A method for producing nanoparticles of barium calcium zirconate titanate (BCTZ), which is a perovskite complex oxide,
A raw material aqueous solution containing only the hydroxides of Ba, Ca, Ti, and Zr is continuously supplied together with water to a flow reactor, and these components are added under hydrothermal conditions including a temperature of 250 ° C. or higher. A synthesis step of continuously obtaining the BCTZ nanoparticles by reacting,
The said manufacturing method characterized by atomic molar ratio: (Ba + Ca) / (Ti + Zr) being larger than 1 in the said raw material aqueous solution. The method according to claim 1 , wherein the synthesis step is performed using supercritical water or subcritical water having a temperature of 374 ° C. or higher and a pressure of 22.1 MPa or higher.
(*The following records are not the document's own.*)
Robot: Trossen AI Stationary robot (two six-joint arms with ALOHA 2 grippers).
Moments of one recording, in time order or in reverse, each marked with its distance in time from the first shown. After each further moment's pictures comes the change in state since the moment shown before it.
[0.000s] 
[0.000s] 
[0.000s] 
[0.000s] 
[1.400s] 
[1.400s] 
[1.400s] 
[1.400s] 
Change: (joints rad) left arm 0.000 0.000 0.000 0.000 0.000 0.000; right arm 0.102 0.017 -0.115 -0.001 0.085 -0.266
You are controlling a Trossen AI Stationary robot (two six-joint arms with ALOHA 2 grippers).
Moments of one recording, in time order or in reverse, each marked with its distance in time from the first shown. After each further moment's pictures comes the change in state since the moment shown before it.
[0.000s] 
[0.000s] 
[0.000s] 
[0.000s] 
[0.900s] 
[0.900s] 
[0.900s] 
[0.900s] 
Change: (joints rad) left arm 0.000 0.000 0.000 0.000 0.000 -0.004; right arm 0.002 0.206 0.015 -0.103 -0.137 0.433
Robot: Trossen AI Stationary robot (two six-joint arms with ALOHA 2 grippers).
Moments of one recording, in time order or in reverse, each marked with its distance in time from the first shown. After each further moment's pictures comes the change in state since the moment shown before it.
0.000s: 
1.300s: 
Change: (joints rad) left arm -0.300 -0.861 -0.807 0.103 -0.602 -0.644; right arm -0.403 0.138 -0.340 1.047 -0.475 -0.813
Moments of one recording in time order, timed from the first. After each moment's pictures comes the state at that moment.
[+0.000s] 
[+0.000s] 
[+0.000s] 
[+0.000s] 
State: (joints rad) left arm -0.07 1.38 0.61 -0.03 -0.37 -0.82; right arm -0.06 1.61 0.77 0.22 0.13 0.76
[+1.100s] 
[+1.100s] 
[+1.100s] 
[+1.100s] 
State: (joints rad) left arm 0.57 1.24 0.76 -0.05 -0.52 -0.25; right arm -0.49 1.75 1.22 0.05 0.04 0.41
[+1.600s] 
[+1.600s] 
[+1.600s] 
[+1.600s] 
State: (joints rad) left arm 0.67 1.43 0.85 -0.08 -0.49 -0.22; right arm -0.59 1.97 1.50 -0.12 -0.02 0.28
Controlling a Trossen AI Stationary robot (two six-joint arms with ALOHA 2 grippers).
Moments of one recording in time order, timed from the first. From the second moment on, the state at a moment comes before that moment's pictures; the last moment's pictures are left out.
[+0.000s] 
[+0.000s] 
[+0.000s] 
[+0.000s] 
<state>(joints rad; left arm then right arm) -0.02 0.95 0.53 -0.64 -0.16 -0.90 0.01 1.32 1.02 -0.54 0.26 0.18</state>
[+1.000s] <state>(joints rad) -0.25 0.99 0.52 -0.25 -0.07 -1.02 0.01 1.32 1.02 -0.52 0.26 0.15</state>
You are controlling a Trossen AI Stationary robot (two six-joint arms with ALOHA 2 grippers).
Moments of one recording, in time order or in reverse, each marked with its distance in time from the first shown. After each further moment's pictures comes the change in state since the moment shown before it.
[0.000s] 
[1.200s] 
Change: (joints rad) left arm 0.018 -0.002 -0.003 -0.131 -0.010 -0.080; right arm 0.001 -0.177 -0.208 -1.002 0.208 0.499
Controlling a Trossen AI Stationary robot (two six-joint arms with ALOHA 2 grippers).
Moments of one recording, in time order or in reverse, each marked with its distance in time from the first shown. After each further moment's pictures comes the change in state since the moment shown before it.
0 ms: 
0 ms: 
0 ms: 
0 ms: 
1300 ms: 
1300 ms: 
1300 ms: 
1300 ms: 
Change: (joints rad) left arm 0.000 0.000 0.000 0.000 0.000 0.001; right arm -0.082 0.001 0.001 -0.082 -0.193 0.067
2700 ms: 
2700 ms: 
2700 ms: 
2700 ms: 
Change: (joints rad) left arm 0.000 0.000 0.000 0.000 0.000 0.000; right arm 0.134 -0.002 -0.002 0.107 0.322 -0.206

The raw material aqueous solution is
Forming each hydroxide of Ti and Zr by hydrolyzing and purifying each salt of Ti and Zr with alkali; and
The method according to claim 2 , which is prepared by combining the first aqueous solution containing the hydroxides of Ti and Zr with the second aqueous solution containing the hydroxides of Ba and Ca. In the step of forming each of the hydroxides of Ti and Zr, after alkaline hydrolysis, by centrifugation of at least 2 times, to claim 3 comprises purifying each of the hydroxides of Ti and Zr The method described. The said synthetic | combination process WHEREIN: Before supplying the said raw material aqueous solution, supplying water to the said flow-type reaction apparatus, and setting the said hydrothermal conditions previously, The any one of Claims 1-4 included. the method of. The time required for the sum total of the flow volume of the said raw material aqueous solution and the said water supplied with this in the said synthetic | combination process to distribute | circulate the whole said flow-type reaction apparatus is less than 30 minutes, The any one of Claims 1-5 2. The method according to item 1. The synthesis step is
Distributing water to both the raw material aqueous solution supply system and the water supply system supplied together with the raw aqueous solution;
Next, increasing the pressure in the flow reactor to 22.1 MPa or more,
Increasing the temperature in the flow-type reaction apparatus with increased pressure to 374 ° C. or higher;
After increasing the pressure and temperature in the flow reactor until reaching the predetermined value, stop the flow of water to the supply system of the raw aqueous solution,
The method according to any one of claims 1 to 6 , comprising continuously supplying the raw aqueous solution to the flow reactor. Furthermore, the product solution obtained from the synthesis process continuously collected A method according to any one of claims 1 to 7 including the step of separating the BCTZ nanoparticles from the product solution. The method of claim 8 , wherein the separation is performed by centrifugation.